PROBLEM DESCRIPTION: Using the data below, output a verbatim copy of the lines between the one holding "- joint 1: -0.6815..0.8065" and the one holding "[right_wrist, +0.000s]", inclusive, without any pictures.

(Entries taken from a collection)
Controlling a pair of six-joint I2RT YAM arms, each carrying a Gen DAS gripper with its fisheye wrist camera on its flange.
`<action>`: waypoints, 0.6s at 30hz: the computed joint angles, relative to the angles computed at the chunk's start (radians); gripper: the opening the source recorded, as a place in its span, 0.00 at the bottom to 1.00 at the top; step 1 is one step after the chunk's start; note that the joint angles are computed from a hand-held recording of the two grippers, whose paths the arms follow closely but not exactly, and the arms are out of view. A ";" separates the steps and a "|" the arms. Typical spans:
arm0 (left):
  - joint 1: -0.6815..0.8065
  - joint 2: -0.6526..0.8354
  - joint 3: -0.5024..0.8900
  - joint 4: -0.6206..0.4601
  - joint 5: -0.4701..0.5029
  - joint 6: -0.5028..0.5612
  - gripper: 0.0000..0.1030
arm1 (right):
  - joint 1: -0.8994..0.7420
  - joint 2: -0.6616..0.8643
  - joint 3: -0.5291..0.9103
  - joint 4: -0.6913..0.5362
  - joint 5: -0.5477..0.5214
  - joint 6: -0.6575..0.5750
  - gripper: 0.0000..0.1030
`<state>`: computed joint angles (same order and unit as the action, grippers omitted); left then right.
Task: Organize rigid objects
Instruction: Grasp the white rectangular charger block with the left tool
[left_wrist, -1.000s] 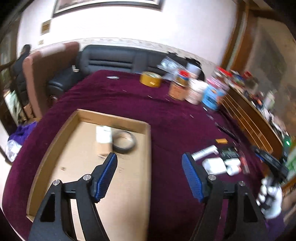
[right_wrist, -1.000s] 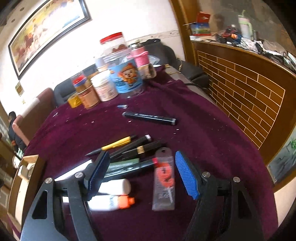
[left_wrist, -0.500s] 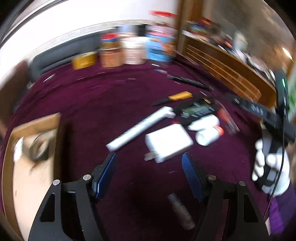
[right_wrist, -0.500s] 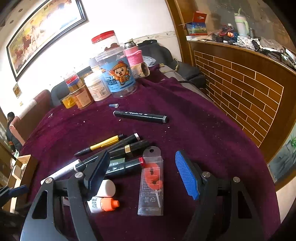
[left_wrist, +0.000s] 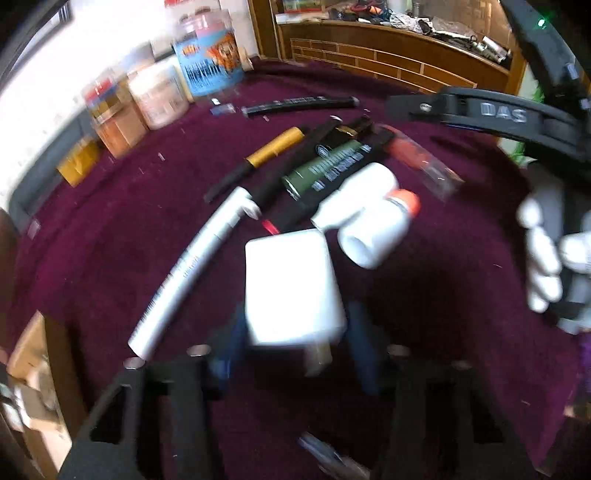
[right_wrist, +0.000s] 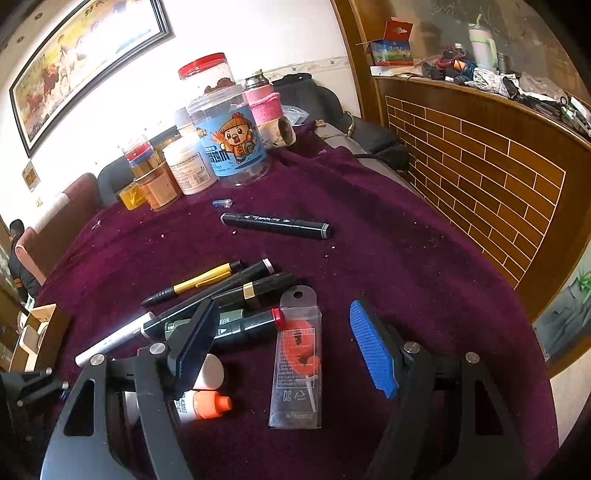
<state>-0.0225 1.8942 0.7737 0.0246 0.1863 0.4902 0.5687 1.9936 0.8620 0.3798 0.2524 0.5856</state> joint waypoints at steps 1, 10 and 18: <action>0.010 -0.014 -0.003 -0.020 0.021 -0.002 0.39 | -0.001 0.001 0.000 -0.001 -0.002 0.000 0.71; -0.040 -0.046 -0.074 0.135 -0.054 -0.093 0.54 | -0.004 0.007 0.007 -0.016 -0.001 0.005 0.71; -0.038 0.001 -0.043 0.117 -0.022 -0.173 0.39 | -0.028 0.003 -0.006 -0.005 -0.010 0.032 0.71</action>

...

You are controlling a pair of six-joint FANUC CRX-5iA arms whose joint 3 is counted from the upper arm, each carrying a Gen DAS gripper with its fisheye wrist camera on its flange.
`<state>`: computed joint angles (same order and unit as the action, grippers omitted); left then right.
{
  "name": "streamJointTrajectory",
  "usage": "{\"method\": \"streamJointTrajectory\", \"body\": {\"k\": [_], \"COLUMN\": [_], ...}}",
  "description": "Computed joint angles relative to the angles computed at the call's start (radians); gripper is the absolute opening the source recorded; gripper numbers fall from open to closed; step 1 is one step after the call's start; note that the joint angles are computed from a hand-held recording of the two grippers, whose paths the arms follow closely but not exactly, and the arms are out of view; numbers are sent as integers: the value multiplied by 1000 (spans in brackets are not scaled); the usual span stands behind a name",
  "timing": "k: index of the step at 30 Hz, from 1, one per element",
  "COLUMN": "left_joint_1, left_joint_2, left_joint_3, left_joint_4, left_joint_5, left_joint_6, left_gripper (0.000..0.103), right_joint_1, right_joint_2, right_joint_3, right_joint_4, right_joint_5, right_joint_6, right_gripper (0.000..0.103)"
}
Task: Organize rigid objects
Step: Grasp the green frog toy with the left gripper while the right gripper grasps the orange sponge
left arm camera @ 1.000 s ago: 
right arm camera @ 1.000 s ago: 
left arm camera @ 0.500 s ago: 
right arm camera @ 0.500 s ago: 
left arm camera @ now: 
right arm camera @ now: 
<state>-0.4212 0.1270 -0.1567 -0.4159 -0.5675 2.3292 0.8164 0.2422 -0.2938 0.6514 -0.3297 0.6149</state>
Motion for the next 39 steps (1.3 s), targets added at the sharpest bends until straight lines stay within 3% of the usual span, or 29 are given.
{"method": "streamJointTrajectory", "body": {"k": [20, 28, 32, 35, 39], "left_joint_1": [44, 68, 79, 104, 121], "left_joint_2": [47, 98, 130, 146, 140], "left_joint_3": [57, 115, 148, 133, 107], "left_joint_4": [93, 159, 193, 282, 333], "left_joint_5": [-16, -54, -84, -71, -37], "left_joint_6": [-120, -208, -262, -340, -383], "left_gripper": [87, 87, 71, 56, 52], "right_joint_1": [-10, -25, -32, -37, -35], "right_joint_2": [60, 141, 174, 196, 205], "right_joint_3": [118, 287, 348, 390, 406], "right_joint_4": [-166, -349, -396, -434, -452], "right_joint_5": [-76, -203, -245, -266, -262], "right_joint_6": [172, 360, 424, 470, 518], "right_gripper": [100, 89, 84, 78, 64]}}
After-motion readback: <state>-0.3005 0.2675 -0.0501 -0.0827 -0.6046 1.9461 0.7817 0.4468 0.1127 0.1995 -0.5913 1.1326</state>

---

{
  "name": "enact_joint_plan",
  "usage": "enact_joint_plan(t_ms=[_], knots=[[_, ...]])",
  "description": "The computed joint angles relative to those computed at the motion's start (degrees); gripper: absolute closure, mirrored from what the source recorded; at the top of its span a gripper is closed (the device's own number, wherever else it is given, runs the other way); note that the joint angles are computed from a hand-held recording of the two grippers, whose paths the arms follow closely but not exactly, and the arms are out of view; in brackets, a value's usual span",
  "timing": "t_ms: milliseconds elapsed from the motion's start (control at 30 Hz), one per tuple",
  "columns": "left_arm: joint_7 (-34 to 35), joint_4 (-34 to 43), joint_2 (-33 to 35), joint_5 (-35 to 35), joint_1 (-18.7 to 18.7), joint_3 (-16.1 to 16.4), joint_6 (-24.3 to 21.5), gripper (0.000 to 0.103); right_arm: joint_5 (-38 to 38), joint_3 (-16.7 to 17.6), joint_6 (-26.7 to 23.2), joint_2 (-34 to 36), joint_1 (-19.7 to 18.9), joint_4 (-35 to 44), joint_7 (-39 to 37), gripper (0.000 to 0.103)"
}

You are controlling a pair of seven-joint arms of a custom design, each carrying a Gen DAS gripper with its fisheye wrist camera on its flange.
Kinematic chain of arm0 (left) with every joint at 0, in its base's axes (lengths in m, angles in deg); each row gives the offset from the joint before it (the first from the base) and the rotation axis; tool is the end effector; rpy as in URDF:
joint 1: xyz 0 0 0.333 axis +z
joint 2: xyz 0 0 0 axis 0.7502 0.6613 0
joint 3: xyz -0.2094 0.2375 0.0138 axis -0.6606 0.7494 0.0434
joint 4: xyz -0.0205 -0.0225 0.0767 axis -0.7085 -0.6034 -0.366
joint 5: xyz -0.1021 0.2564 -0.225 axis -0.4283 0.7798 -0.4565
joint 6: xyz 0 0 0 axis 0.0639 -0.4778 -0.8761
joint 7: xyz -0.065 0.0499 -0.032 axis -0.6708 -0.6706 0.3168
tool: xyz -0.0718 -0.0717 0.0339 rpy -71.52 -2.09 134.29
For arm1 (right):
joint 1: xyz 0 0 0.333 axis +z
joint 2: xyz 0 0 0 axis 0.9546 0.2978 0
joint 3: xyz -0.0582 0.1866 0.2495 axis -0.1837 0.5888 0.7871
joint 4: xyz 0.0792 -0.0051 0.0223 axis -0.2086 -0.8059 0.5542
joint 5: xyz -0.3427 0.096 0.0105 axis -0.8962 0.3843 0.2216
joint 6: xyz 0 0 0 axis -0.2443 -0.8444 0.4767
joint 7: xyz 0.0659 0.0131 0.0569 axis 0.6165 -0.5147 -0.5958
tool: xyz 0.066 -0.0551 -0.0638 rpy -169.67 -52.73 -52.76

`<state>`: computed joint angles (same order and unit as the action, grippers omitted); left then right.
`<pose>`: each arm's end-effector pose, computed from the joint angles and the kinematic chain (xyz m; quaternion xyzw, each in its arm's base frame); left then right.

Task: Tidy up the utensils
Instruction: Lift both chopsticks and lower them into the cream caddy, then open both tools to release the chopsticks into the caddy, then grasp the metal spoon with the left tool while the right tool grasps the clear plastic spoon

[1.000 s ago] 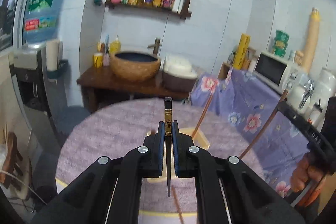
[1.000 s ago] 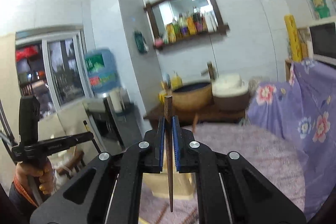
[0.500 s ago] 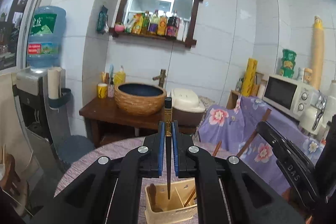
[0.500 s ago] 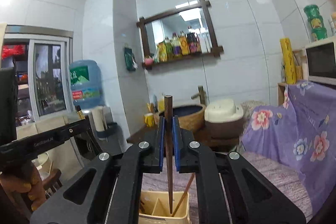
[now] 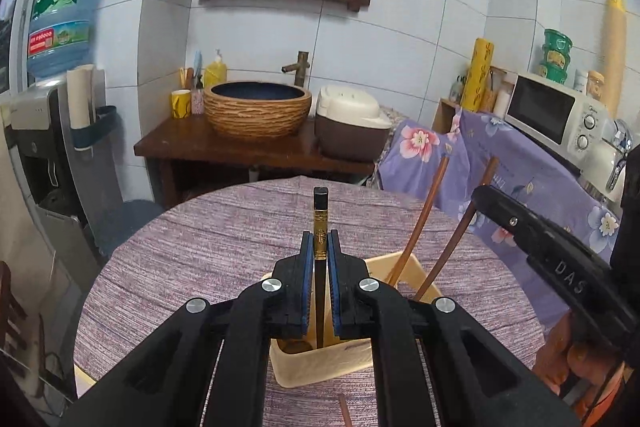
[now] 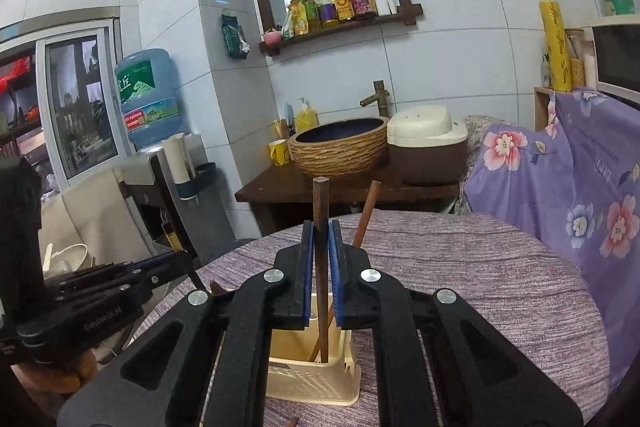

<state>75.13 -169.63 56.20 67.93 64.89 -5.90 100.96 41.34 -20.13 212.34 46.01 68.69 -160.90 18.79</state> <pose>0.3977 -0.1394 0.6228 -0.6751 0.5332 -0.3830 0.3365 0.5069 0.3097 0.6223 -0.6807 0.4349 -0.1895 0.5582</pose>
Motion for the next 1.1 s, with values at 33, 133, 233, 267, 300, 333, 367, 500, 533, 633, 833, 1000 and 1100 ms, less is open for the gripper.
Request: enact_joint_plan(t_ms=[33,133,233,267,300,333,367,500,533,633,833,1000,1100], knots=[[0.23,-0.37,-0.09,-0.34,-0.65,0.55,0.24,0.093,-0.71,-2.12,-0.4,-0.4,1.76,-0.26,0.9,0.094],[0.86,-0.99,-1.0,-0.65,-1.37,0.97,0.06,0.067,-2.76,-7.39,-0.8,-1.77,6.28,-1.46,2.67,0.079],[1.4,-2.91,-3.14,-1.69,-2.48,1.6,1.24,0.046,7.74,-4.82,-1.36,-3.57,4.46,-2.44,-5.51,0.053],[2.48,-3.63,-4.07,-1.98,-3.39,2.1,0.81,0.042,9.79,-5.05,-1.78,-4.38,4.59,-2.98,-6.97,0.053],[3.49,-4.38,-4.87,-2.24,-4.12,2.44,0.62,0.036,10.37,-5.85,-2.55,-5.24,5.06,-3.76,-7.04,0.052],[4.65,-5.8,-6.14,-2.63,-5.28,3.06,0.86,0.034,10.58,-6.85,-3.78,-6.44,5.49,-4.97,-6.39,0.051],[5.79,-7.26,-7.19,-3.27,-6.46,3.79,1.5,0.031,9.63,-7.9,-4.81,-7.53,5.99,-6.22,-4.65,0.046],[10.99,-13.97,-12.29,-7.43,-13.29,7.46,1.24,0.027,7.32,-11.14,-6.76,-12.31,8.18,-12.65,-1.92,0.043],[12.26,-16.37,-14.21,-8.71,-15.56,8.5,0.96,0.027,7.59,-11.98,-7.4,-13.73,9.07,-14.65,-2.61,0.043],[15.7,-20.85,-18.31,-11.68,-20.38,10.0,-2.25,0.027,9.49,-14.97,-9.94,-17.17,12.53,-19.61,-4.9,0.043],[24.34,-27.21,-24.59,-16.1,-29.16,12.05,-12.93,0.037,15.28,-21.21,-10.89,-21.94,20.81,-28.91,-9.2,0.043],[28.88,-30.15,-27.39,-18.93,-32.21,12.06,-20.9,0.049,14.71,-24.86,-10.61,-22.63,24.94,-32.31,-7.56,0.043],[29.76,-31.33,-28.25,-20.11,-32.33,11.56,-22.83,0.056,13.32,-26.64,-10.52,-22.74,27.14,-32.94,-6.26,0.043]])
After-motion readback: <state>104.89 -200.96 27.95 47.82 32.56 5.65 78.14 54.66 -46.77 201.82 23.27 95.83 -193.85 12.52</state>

RESULT FOR THIS TASK:
  - joint 1: -0.6815..0.8065
  - joint 2: -0.6526..0.8354
  - joint 3: -0.5024..0.8900
  - joint 4: -0.6206..0.4601
  - joint 5: -0.4701..0.5029
  - joint 6: -0.5028..0.5612
  - gripper: 0.0000..0.1030
arm1 (right):
  - joint 1: -0.8994..0.7420
  - joint 2: -0.6616..0.8643
  - joint 3: -0.5291..0.9103
  - joint 4: -0.6913..0.5362
  - joint 5: -0.5477..0.5214
  - joint 6: -0.6575..0.5750
  - gripper: 0.0000..0.1030
`<state>`: computed joint angles (same order and unit as the action, grippers omitted); left then right.
Task: Organize rigid objects
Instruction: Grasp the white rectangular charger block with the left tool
[left_wrist, -1.000s] 
[right_wrist, -1.000s] 
[left_wrist, -0.500s] 
[right_wrist, -0.500s] 
[left_wrist, +0.000s] 
[right_wrist, +0.000s] 

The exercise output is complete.